## PROBLEM STATEMENT
Please reproduce exactly the lines from the start of the records through the one containing "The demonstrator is", and nothing more.

## RECORD EXCERPTS

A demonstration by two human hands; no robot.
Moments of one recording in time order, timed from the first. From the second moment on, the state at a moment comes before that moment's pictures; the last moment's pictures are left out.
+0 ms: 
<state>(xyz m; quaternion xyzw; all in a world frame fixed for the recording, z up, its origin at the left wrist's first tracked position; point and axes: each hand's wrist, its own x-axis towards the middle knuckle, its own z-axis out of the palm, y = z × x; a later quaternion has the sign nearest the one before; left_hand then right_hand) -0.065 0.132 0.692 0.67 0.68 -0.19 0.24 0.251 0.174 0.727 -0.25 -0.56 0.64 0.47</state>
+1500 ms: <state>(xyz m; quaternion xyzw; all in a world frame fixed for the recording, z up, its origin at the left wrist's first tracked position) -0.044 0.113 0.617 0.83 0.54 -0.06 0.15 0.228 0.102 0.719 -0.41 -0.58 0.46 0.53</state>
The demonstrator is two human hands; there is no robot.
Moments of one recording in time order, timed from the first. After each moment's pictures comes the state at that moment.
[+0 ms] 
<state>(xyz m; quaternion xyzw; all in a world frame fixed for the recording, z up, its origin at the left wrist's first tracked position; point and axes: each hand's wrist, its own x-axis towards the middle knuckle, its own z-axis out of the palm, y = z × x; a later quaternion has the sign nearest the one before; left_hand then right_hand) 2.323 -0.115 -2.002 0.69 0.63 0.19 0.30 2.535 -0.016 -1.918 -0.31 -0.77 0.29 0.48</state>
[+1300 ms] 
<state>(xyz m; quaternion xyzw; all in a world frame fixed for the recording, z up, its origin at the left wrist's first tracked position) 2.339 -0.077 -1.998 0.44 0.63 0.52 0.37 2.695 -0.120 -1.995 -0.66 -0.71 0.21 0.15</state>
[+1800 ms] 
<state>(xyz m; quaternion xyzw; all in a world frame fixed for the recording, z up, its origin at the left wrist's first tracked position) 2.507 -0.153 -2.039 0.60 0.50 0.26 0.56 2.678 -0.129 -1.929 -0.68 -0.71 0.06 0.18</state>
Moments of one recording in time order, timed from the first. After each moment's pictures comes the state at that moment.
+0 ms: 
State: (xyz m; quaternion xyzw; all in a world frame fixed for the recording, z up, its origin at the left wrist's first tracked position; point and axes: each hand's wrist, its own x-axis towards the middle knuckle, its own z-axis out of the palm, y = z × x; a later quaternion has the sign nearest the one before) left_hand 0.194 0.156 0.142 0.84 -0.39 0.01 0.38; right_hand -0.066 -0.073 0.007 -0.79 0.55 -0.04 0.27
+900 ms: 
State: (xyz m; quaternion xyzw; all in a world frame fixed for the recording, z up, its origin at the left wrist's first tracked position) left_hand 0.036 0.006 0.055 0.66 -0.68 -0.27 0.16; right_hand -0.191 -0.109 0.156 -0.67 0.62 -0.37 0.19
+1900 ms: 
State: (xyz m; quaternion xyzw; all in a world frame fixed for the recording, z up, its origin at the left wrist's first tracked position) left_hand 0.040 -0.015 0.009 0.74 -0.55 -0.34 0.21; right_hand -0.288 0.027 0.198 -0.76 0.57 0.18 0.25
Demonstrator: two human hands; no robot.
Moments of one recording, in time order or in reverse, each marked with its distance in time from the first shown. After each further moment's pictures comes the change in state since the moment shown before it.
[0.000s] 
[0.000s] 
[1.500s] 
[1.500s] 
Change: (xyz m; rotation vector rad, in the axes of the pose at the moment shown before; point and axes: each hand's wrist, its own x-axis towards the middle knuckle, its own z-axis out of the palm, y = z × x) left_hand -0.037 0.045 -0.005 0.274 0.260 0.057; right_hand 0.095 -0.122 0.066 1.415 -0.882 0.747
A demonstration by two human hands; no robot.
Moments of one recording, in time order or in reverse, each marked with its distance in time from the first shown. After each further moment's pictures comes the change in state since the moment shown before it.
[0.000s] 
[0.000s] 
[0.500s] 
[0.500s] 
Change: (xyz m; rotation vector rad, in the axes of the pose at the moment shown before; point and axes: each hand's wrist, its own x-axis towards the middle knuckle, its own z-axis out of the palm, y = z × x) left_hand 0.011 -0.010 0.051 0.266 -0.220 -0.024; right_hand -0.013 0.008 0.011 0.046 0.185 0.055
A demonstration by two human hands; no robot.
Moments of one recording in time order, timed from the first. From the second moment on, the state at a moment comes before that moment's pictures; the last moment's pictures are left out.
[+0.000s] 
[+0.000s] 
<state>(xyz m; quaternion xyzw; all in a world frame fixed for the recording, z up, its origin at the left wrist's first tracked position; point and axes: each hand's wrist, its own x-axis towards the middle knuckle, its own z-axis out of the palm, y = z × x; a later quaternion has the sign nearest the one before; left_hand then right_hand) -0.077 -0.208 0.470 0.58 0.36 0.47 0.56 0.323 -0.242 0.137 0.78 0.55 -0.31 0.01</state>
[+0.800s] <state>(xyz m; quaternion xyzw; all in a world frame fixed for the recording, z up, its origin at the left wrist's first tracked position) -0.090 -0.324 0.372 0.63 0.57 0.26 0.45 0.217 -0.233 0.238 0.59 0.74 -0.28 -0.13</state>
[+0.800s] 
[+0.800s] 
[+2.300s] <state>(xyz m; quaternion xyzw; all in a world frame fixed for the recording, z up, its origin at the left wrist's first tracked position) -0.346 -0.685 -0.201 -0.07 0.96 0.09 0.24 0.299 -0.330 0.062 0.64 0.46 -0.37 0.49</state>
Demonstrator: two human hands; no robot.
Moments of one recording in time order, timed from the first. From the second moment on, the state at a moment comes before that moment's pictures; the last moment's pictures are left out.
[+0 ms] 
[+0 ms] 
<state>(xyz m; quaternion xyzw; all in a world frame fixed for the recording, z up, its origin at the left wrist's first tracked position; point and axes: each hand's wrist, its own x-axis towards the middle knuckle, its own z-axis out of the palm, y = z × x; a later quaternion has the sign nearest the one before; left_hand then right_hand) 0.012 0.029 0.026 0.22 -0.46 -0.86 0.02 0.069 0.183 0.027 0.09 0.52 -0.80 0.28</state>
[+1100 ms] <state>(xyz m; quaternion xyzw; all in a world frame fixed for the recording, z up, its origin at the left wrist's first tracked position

## EXERCISE SOLUTION
A demonstration by two human hands; no robot.
Moments of one recording in time order, timed from the first. From the second moment on, the state at a moment comes before that moment's pictures; the last moment's pictures are left out.
+0 ms: 
<state>(xyz m; quaternion xyzw; all in a world frame fixed for the recording, z up, its origin at the left wrist's first tracked position; point and axes: each hand's wrist, its own x-axis towards the middle knuckle, its own z-axis out of the palm, y = z × x; a later quaternion has the sign nearest the one before; left_hand then right_hand) -0.065 0.132 0.692 0.67 0.68 -0.19 0.24 0.251 0.174 0.727 -0.25 -0.56 0.64 0.47</state>
+1500 ms: <state>(xyz m; quaternion xyzw; all in a world frame fixed for the recording, z up, its origin at the left wrist's first tracked position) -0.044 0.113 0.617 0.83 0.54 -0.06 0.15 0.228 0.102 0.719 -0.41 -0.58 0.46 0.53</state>
The demonstrator is two human hands; there is no robot.

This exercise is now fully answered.